- [TASK REQUIREMENTS]
Your reply must consist of the data below, reproduced character for character.

SOURCE MATERIAL below:

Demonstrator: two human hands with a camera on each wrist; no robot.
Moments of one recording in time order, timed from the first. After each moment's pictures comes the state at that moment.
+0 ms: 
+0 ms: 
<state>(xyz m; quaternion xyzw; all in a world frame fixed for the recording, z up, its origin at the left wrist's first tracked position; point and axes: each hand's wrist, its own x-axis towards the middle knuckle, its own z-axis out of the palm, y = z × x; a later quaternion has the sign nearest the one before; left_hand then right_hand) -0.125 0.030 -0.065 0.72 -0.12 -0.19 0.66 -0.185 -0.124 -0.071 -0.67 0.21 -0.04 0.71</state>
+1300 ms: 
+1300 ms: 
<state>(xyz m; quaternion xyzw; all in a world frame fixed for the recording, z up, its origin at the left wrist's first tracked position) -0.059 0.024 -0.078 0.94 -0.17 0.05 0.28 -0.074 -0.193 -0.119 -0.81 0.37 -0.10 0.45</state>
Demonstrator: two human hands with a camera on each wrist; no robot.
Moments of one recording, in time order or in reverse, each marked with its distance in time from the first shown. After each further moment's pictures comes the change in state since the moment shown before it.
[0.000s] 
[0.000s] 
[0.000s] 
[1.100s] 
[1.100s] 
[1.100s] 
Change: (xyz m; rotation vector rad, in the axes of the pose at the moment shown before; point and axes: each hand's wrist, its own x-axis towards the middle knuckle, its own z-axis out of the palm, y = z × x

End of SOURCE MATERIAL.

- [RESPONSE]
Demonstrator: two human hands with a camera on each wrist; no robot.
Moments of one recording in time order, timed from the first. After each moment's pictures comes the state at that moment.
+0 ms: 
+0 ms: 
<state>(xyz m; quaternion xyzw; all in a world frame fixed for the recording, z up, its origin at the left wrist's first tracked position; point and axes: each hand's wrist, its own x-axis towards the middle knuckle, its own z-axis out of the palm, y = z × x; a later quaternion has the sign nearest the one before; left_hand then right_hand) -0.125 0.030 -0.065 0.72 -0.12 -0.19 0.66 -0.185 -0.124 -0.071 -0.67 0.21 -0.04 0.71</state>
+1300 ms: 
+1300 ms: 
<state>(xyz m; quaternion xyzw; all in a world frame fixed for the recording, z up, its origin at the left wrist's first tracked position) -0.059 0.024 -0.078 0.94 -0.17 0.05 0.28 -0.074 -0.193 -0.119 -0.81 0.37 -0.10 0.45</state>
Demonstrator: two human hands with a camera on each wrist; no robot.
Moments of one recording, in time order or in reverse, each marked with its distance in time from the first shown. After each further moment's pictures comes the change in state since the moment shown before it.
[0.000s] 
[0.000s] 
[0.000s] 
[1.100s] 
[1.100s] 
[1.100s] 
Change: (xyz m; rotation vector rad, in the axes of the pose at the moment shown before; point and axes: each hand's wrist, its own x-axis towards the middle knuckle, its own z-axis out of the palm, y = z × x

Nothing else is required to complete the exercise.